For instance, one can follow the Downing Street cat on Twitter or, in my case, people can become a fan of my family’s pedigree Yorkshire terrier on Facebook, where with me acting as a “Sockpuppet troller”, Sammie talks about the funny things he gets up to.

It is clear, though, that the dark side of Sockpuppet trolling exists and, for Bridget and others, little is often done about it.

There are laws to deal with the harmful variety, however, as old as the Malicious Communications Act 1988 and as recent as the Communications Act 2003.

The police have no excuse for receiving taxpayers’ money and then doing nothing while the public suffer abuse, which they seem more likely to prosecute if it is one of their own – as they did with Gavin Brent, from Flintshire, in 2008.

Internet trolling

April 24th, 2012 by

As the founder of the Trolling Academy, I felt I had to write to concur with the comments of Alan Francis from Llanelli, who wrote in criticising the fuss regarding the comments of surgeon, Brendan O’Riordan.

While it might seen shocking hearing him say he was “slaughtering” patients, in context one can see it was not made in bad faith. One can see his comments no different to a member of the public saying they are going to see a nurse to be “stabbed” when going for a blood test.

In criminal law cases in the UK it is necessary at trial to prove “mens rea” (ie guilty mind) to show that someone intended to do something.
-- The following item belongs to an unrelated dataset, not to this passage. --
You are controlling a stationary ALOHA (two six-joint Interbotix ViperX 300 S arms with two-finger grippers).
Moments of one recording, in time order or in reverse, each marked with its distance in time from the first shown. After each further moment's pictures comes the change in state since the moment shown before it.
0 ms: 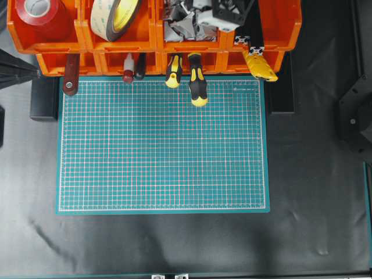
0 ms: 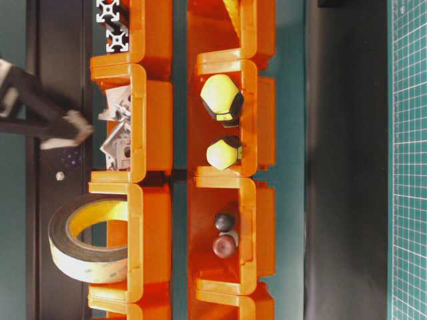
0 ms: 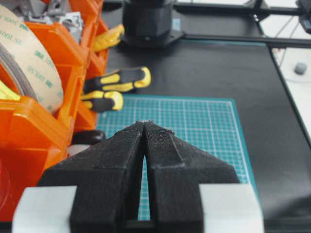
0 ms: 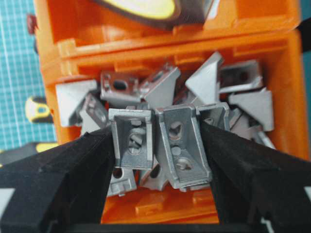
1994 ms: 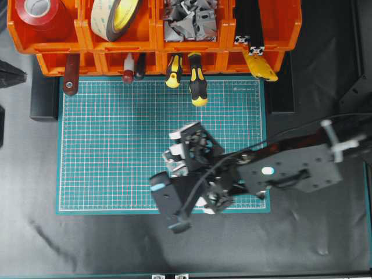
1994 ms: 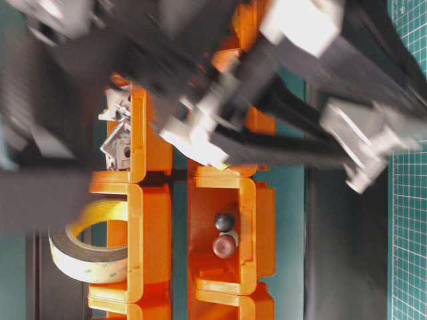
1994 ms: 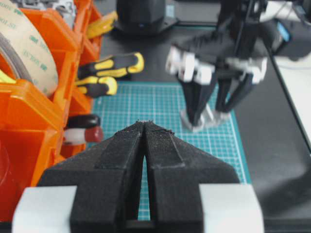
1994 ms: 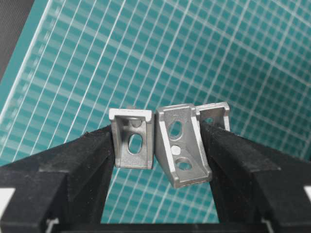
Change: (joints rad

I instead think this should have to be proven before trial on the basis of whether an act was made in good faith or bad faith. If the former was true there would be no criminal prosecution, only an option for civil action if the person was harmed.
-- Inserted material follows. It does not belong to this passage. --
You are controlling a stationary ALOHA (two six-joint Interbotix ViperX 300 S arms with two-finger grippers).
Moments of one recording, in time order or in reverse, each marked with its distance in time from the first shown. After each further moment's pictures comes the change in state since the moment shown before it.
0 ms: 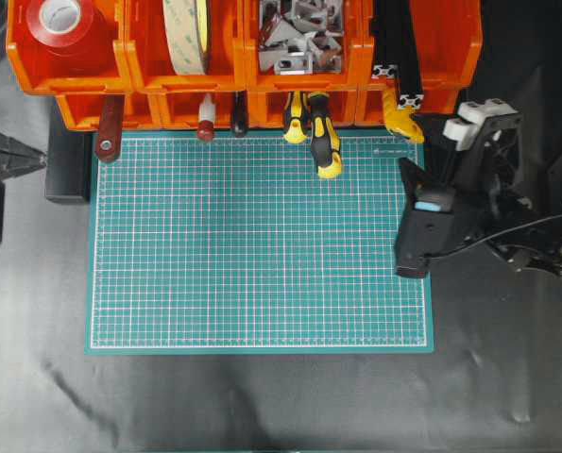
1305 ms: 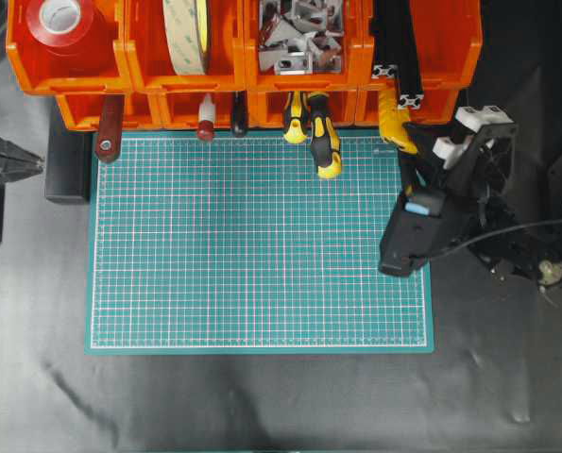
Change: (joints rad) left arm -0.011 -0.008 0.000 0.000 0.000 -0.067; right arm 0.031 0.058 -0.031 -0.040 0.089 0.118
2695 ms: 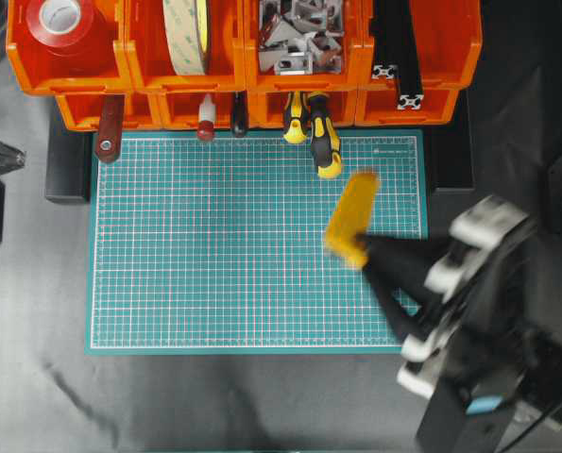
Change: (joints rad) left arm 0.000 -0.052 0.000 0.000 0.003 0.000; right arm 0.253 0.071 -0.434 -0.095 0.012 -0.169
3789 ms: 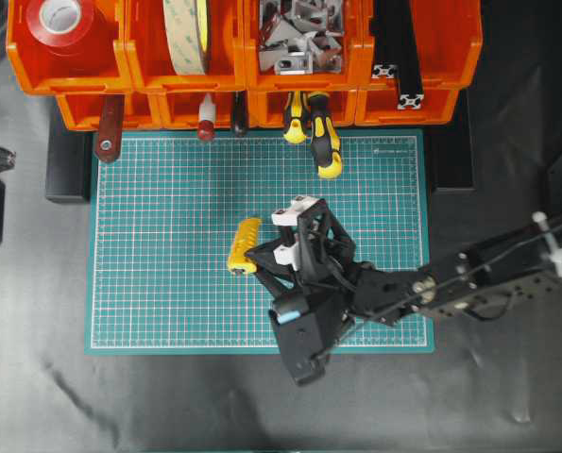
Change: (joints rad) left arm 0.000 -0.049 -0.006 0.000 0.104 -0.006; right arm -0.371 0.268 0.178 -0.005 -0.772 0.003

One cannot compare Mr O’Riordan’s remarks with those of Liam Stacey, sentenced recently for his racist comments on Twitter. Nor can they be compared with the actions of Sean Duffy from Reading, who perpetually harasses grieving families however many 13 week sentences he is subject to.

We need some common sense in dealing with Internet trolling. If we all faced prosecution for the offensive things we said in the real world, then the prisons would be crammed full!